Monday, January 9, 2023

200 Years Ago (Ackermann's Repository, January 1823)

 ... Or to give its title in full: Repository of Arts, Literature, Commerce, Manufactures, Fashions and Politics.  The "fashions" part of the journal consisted of a pair of fashion plates in each issue, along with descriptions of the plates and articles reporting on the latest fashion news from London and Paris.

To start off 1823 on a suitably festive note, we have a ball dress.


White crèpe lisse dress, worn over a bright pink satin slip; the corsage of white satin, cut bias, and fits the shape: it is ornamented with simple elegance, being separated into narrow straps, nearly two inches deep, and edged with two small folds of pink crèpe lisse set in a narrow band of folded white satin, finished with a tucker of the finest blond lace. The sleeve is short, of very full white crèpe lisse, partly concealed by two rows of white satin diamonds, edged with pink crèpe lisse, and united by half a dozen minute folds of white satin: at the botton of the dress is one row of large full puffs or bouffantes, of white crèpe lisse; between each are eight white satin loops, attached to the bouffantes, and surrounding a cluster of half-blown China roses.  The hair, without ornament, à la Grecque.  Ear-rings, necklace, armlets, and bracelets, of dead gold, with pink topazes and emeralds, interspersed, and fastened by padlock-snaps studded with emeralds. Long white kid gloves.  Pink satin shoes.
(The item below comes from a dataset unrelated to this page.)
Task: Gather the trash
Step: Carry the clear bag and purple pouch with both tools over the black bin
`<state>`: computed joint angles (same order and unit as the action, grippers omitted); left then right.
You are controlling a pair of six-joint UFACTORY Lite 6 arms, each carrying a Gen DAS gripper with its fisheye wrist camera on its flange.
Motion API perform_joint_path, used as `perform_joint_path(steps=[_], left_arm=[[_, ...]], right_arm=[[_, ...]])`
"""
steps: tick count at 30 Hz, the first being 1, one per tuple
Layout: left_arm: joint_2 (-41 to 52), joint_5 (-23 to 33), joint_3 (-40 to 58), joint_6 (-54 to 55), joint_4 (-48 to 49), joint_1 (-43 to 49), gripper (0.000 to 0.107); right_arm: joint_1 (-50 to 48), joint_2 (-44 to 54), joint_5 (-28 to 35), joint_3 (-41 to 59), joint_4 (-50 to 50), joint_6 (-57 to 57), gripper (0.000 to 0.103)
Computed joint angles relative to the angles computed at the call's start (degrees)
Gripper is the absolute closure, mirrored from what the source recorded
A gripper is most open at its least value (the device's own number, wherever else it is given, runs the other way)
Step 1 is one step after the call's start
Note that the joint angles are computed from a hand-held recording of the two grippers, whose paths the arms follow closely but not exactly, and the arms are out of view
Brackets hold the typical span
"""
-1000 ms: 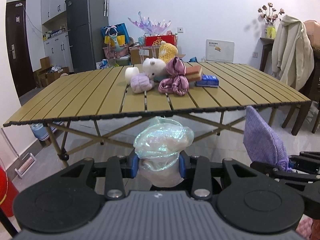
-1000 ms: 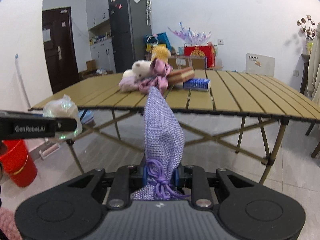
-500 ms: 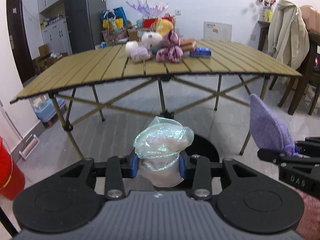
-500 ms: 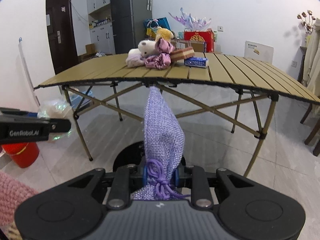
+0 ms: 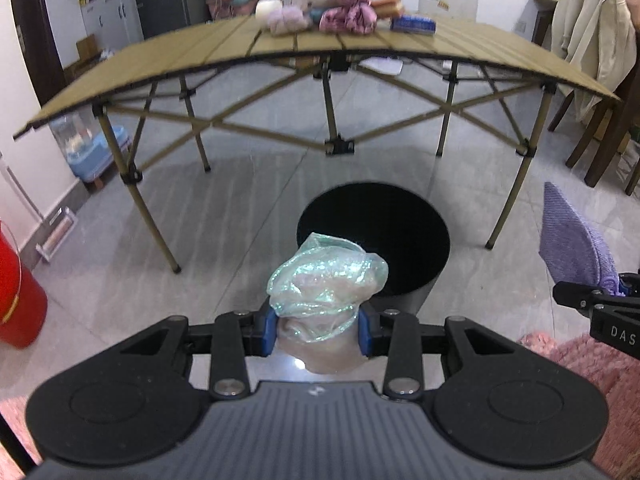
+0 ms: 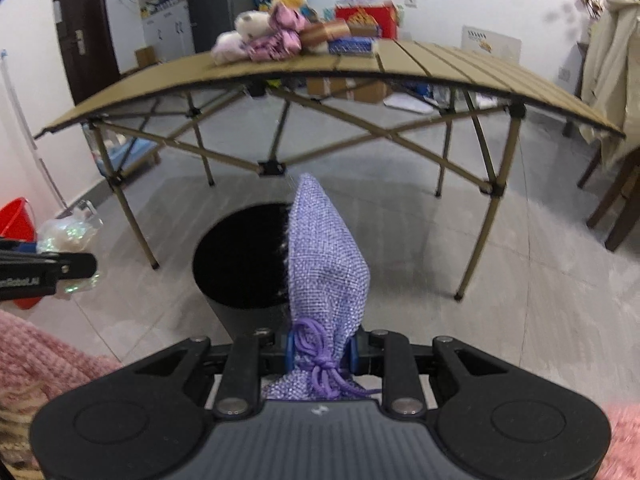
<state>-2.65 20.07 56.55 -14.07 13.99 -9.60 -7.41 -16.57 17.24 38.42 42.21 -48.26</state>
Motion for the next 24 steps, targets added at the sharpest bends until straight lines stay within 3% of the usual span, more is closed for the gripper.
perform_joint_path(steps=[13, 24], left_arm=[[8.33, 4.49, 6.11, -1.34, -0.2, 0.02, 0.07], [18.74, 8.34, 16.05, -1.74, -0.67, -1.1, 0.07]], right_arm=[[1.18, 8.71, -3.27, 2.75, -7.31, 9.22, 0.08], [2.58, 20.44, -5.3, 12.81, -20.21, 22.85, 0.08]])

From all this verbiage I come away with a two key points.  Firstly, that the "bright pink slip" was meant to be seen under the transparent overskirt (unlike the twentieth century garments of the same name).  Secondly, that the bias cut was not invented by Vionnet in the early twentieth century, though here it is only used to make the bodice.  The engraving informs me that waists were still fairly high and skirts narrow in the early 1820s, though the use of decorations at the hem is a first step in making skirts fuller.
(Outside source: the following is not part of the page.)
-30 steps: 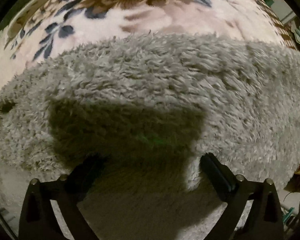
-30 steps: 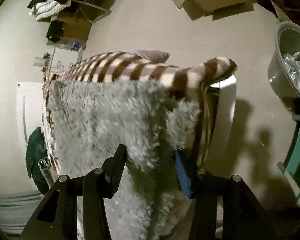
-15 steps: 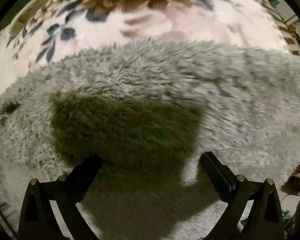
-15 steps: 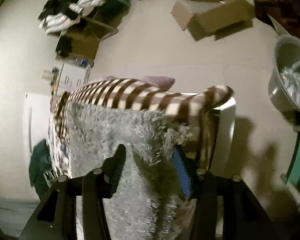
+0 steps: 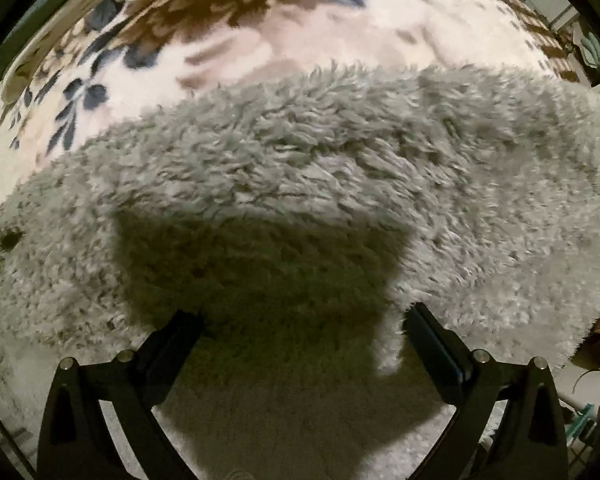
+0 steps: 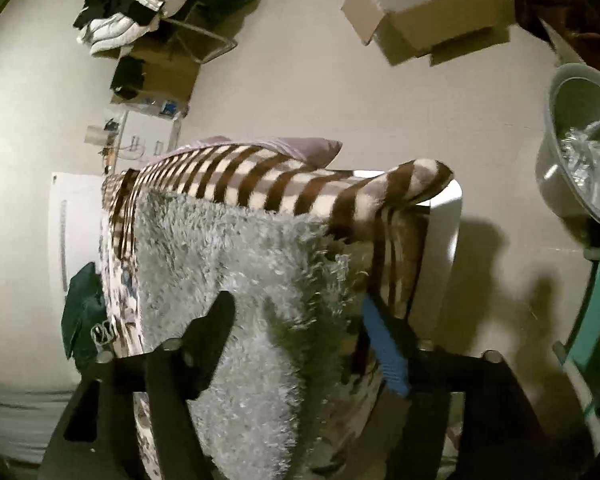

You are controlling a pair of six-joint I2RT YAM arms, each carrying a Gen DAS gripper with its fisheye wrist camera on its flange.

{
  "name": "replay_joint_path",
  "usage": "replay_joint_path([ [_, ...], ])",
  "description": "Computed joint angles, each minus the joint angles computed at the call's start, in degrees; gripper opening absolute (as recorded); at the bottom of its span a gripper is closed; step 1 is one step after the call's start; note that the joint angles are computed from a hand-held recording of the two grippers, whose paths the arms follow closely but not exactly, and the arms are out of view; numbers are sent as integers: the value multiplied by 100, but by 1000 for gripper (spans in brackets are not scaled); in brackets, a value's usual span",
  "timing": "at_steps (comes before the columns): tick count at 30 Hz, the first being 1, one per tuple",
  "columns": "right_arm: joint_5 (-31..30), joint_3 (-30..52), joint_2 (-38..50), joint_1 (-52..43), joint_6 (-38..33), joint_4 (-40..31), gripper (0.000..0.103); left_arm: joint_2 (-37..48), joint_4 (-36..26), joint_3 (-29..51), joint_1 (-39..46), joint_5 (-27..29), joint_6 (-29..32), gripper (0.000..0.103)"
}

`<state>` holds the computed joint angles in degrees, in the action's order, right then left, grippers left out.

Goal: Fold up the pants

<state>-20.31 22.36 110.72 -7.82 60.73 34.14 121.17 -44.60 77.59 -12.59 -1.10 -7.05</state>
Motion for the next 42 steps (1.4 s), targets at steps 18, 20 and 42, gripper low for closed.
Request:
replay_joint_path([
  [18, -94, 735, 1433, 113, 217, 1567, 48, 962, 321, 706, 165, -78, -164, 103],
  [20, -312, 669, 1707, 9, 484, 2253, 51, 785, 511, 406, 136, -79, -207, 103],
  [42, 269, 952, 209, 944, 118, 1113, 19, -1109, -97, -449, 1053, 742, -88, 103],
])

The Repository doesn't name a dressmaker, so I've no idea if this was an actual garment or an artist's  fantasy.   Readers of this detailed description, however, would probably have been able to use it to create a facsimile with the aid of their dressmaker—though they might have used less expensive materials!  

(The Philadelphia Museum of Art has put scans of the complete run of Ackermann's Repository up on the Internet Archive.)